Will you give every entry again exactly as it stands?

═══ INFORMATION SUPPLIED ═══

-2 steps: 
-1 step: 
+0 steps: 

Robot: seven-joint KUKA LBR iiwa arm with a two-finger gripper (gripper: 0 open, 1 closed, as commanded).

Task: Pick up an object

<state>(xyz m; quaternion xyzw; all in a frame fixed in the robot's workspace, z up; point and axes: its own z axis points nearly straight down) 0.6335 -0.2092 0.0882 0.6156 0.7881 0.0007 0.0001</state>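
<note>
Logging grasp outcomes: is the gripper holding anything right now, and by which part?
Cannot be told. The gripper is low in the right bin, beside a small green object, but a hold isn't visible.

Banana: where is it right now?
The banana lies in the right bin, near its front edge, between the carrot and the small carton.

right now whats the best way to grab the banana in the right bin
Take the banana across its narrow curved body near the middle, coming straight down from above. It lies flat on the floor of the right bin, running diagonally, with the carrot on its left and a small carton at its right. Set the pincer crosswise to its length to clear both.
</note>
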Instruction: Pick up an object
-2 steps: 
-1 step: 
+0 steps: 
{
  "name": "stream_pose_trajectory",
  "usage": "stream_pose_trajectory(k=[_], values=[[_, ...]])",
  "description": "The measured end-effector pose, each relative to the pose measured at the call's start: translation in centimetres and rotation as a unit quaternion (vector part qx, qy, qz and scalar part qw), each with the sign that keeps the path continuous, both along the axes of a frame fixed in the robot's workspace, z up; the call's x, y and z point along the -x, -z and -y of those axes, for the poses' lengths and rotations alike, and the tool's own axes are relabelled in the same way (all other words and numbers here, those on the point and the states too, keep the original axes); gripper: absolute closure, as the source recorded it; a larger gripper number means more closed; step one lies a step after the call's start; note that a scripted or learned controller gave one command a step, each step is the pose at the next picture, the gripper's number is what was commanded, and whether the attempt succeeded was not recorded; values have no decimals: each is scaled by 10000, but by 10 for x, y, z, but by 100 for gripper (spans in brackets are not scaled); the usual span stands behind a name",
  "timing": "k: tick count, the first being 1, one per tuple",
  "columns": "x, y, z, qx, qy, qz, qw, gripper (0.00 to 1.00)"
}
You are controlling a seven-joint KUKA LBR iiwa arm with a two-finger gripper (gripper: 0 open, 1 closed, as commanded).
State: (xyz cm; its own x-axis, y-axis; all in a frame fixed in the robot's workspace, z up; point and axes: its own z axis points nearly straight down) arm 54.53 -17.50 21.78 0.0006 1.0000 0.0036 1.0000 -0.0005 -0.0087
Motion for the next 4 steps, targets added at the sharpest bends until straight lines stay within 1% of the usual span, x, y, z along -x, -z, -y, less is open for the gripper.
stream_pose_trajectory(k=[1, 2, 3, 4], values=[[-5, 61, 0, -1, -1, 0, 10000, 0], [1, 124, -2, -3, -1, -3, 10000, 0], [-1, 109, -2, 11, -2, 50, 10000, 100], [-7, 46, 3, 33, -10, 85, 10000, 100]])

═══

TASK OUTPUT:
-2 steps: 
-1 step: 
+0 steps: 

Robot: seven-joint KUKA LBR iiwa arm with a two-finger gripper (gripper: 0 open, 1 closed, as commanded).

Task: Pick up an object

<state>(xyz m; quaternion xyzw; all in a frame fixed in the robot's workspace, z up; point and axes: its own z axis points nearly straight down) 0.6335 -0.2092 0.0882 0.6156 0.7881 0.0007 0.0001</state>
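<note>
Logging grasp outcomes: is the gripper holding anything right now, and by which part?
Cannot be told. The gripper is low in the right bin, beside a small green object, but a hold isn't visible.

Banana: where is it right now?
The banana lies in the right bin, near its front edge, between the carrot and the small carton.

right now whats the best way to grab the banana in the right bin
Take the banana across its narrow curved body near the middle, coming straight down from above. It lies flat on the floor of the right bin, running diagonally, with the carrot on its left and a small carton at its right. Set the pincer crosswise to its length to clear both.
</note>
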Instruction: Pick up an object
-2 steps: 
-1 step: 
+0 steps: 
{
  "name": "stream_pose_trajectory",
  "usage": "stream_pose_trajectory(k=[_], values=[[_, ...]])",
  "description": "The measured end-effector pose, each relative to the pose measured at the call's start: translation in centimetres and rotation as a unit quaternion (vector part qx, qy, qz and scalar part qw), each with the sign that keeps the path continuous, both along the axes of a frame fixed in the robot's workspace, z up; the call's x, y and z point along the -x, -z and -y of those axes, for the poses' lengths and rotations alike, and the tool's own axes are relabelled in the same way (all other words and numbers here, those on the point and the states too, keep the original axes); gripper: absolute closure, as the source recorded it; a larger gripper number means more closed; step one lies a step after the call's start; note that a scripted or learned controller gave one command a step, each step is the pose at the next picture, the gripper's number is what was commanded, and whether the attempt succeeded was not recorded; values have no decimals: each is scaled by 10000, but by 10 for x, y, z, but by 100 for gripper (spans in brackets are not scaled); the usual span stands behind a name",
  "timing": "k: tick count, the first being 1, one per tuple",
  "columns": "x, y, z, qx, qy, qz, qw, gripper (0.00 to 1.00)"
}
You are controlling a seven-joint KUKA LBR iiwa arm with a two-finger gripper (gripper: 0 open, 1 closed, as commanded).
State: (xyz cm; its own x-axis, y-axis; all in a frame fixed in the robot's workspace, z up; point and axes: its own z axis points nearly straight down) arm 54.53 -17.50 21.78 0.0006 1.0000 0.0036 1.0000 -0.0005 -0.0087
Motion for the next 4 steps, targets added at the sharpest bends until straight lines stay within 1% of the usual span, x, y, z along -x, -z, -y, less is open for the gripper.
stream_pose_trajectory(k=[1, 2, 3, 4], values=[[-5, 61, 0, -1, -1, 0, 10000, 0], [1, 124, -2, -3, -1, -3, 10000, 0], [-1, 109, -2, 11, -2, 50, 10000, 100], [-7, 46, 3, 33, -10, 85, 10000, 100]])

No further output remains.